** GIVEN DATA follows **
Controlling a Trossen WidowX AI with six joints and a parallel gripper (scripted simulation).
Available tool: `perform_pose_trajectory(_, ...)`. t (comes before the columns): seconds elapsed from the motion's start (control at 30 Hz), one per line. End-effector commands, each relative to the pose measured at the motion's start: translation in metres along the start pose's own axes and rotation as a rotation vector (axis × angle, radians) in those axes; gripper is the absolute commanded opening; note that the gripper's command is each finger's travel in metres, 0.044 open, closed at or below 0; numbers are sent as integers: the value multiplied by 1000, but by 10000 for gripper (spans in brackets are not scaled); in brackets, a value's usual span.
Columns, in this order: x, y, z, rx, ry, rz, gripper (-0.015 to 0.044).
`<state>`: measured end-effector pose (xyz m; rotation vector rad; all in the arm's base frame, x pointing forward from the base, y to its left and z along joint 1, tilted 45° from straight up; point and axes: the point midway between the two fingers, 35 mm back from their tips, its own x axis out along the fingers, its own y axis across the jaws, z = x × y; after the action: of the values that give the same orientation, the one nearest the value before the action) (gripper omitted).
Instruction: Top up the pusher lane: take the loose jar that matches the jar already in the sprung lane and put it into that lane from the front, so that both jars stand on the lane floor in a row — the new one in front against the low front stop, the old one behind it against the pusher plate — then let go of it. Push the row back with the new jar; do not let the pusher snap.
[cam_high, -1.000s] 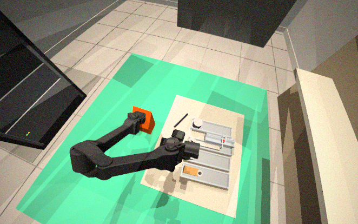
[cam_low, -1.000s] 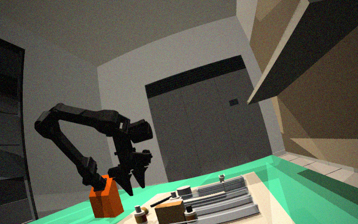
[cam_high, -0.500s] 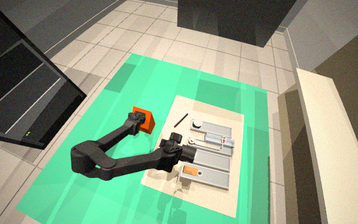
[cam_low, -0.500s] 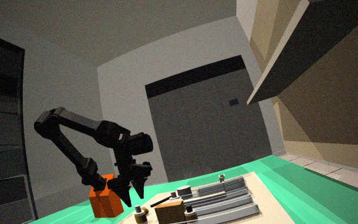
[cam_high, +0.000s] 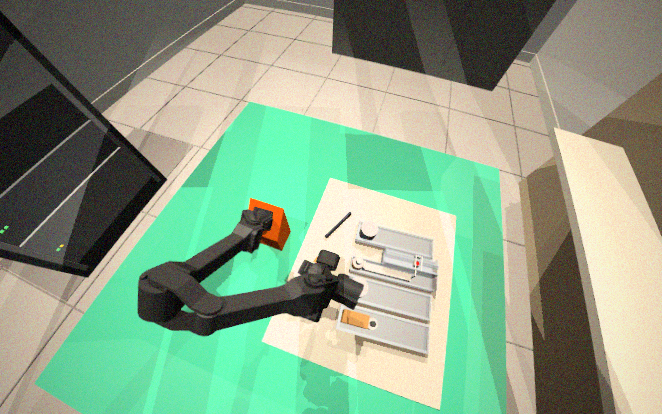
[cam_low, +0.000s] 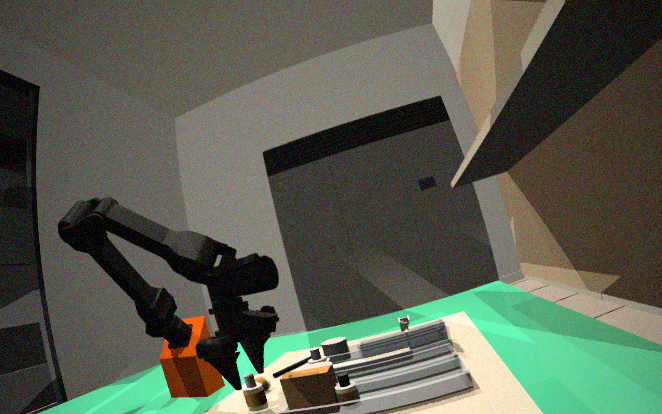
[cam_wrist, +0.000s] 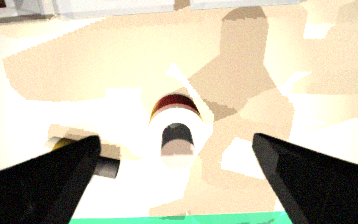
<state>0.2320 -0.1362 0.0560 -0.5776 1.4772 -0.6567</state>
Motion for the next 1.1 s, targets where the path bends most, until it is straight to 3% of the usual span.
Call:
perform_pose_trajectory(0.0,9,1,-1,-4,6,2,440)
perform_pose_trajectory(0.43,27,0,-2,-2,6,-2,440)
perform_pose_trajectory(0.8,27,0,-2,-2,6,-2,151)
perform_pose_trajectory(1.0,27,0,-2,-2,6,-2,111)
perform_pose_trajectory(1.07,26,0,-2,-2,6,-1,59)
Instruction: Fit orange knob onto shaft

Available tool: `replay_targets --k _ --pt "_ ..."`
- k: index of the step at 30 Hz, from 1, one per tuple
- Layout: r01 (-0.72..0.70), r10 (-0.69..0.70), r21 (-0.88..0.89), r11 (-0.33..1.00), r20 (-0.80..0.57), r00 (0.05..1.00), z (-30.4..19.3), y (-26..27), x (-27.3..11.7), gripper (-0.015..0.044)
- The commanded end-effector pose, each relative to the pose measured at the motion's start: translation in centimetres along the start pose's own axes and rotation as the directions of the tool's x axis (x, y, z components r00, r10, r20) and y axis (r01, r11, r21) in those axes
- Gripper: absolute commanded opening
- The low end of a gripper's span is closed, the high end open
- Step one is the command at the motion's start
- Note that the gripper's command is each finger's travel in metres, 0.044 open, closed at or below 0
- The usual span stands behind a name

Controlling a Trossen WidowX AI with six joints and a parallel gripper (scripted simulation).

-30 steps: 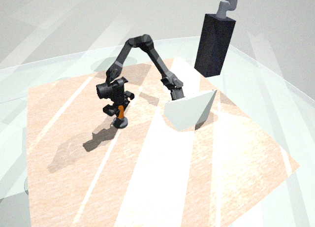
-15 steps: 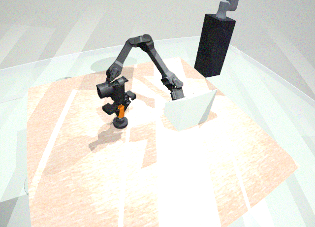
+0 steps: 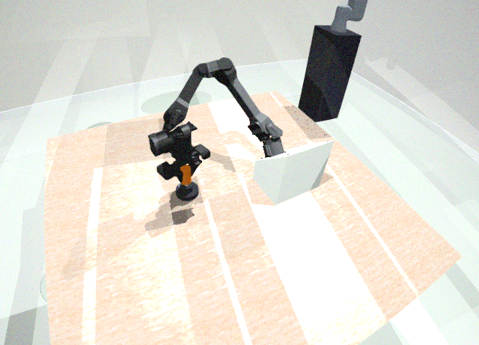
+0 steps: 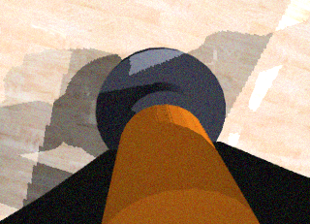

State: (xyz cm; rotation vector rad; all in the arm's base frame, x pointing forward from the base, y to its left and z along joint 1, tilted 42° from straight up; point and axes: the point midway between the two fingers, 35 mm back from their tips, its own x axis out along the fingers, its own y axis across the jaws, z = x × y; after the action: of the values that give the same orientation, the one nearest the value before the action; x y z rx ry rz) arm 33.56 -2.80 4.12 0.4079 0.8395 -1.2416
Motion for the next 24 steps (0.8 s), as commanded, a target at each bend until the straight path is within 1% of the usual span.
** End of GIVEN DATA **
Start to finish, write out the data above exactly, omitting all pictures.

● **ANSWER BOX**
Controlling a Trossen WidowX AI with six joints and a parallel gripper (scripted simulation).
Available tool: `perform_pose_trajectory(_, ...)`. t (comes before the columns): seconds elapsed from the motion's start (control at 30 Hz), one per line. End-effector commands, each relative to the pose measured at the motion's start: translation in metres along the start pose's own axes and rotation as a rotation vector (axis × angle, radians) in those axes; gripper is the absolute commanded opening; note that the gripper's command is each finger's travel in metres, 0.044 open, closed at or below 0; numbers are sent as integers: the value multiplied by 1000, but by 10000 for gripper (spans in brackets are not scaled); in brackets, a value's usual span.
Columns, in this order: x, y, z, rx, ry, rz, gripper (-0.015 to 0.044).
`<state>`: measured end-effector pose (xyz m; rotation vector rad; all in the arm's base frame, x pointing forward from the base, y to its left and z along joint 1, tilted 45° from straight up; point and axes: the point midway between the two fingers, 35 mm back from their tips, its own x axis out along the fingers, its own y axis across the jaws, z = x × y; after the action: of the values that give the same orientation, the one nearest the value before the action) (gripper omitted).
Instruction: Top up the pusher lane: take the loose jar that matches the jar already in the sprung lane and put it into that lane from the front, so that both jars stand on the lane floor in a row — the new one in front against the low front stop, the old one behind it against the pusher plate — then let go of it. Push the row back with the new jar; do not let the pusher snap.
[cam_high, -1.000s] 
[cam_low, -1.000s] 
[cam_high, -0.500s] 
[cam_low, -0.500s] 
[cam_high, +0.000s] 
[cam_low, +0.000s] 
[cam_wrist, +0.000s] 
<state>0.2320 -0.1362 0.0560 -0.5776 1.4772 -0.6567</state>
Motion for the next 1.1 s, targets where the path bends most, until it is straight to 3% of the usual span.
Call:
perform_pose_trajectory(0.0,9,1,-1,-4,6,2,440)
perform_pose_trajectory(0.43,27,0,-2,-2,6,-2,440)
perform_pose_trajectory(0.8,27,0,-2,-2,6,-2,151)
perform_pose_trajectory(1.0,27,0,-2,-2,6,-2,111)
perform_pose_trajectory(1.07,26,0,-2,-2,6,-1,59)
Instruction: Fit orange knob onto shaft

Available tool: `replay_targets --k _ --pt "_ ..."`
- k: index of the step at 30 Hz, from 1, one per tuple
- Layout: r01 (-0.72..0.70), r10 (-0.69..0.70), r21 (-0.88..0.89), r11 (-0.33..1.00), r20 (-0.80..0.57), r00 (0.05..1.00), z (-30.4..19.3), y (-26..27), x (-27.3..11.7), gripper (-0.015..0.044)
- The commanded end-effector pose, each relative to the pose measured at the motion's start: translation in centimetres along the start pose's own axes and rotation as the directions of the tool's x axis (x, y, z components r00, r10, r20) and y axis (r01, r11, r21) in those axes
- Gripper: absolute commanded opening
- The low end of a gripper's span is closed, the high end open
- Step one is the command at the motion's start
- Note that the gripper's command is each finger's travel in metres, 0.044 open, closed at or below 0
- The usual span stands behind a name

Controlling a Trossen WidowX AI with six joints and a parallel gripper (scripted simulation).

-30 steps: 
-15 steps: 
+0 steps: 
+0 steps: 

State: (xyz cm; rotation vector rad; all in the arm's base frame, x pointing forward from the base, y to its left and z along joint 1, tilted 42° from straight up; point and axes: the point midway between the two fingers, 35 mm back from their tips, its own x axis out along the fingers, its own y axis across the jaws, z = x × y; after the action: of the values that give the same orientation, the one nearest the value before the action; x y z rx ry rz) arm 33.56 -2.80 4.12 0.4079 0.8395 -1.2416
Motion for the next 24 steps (0.8 s), as commanded, a target at each bend until the straight path is within 1% of the usual span.

The required output has been given in full.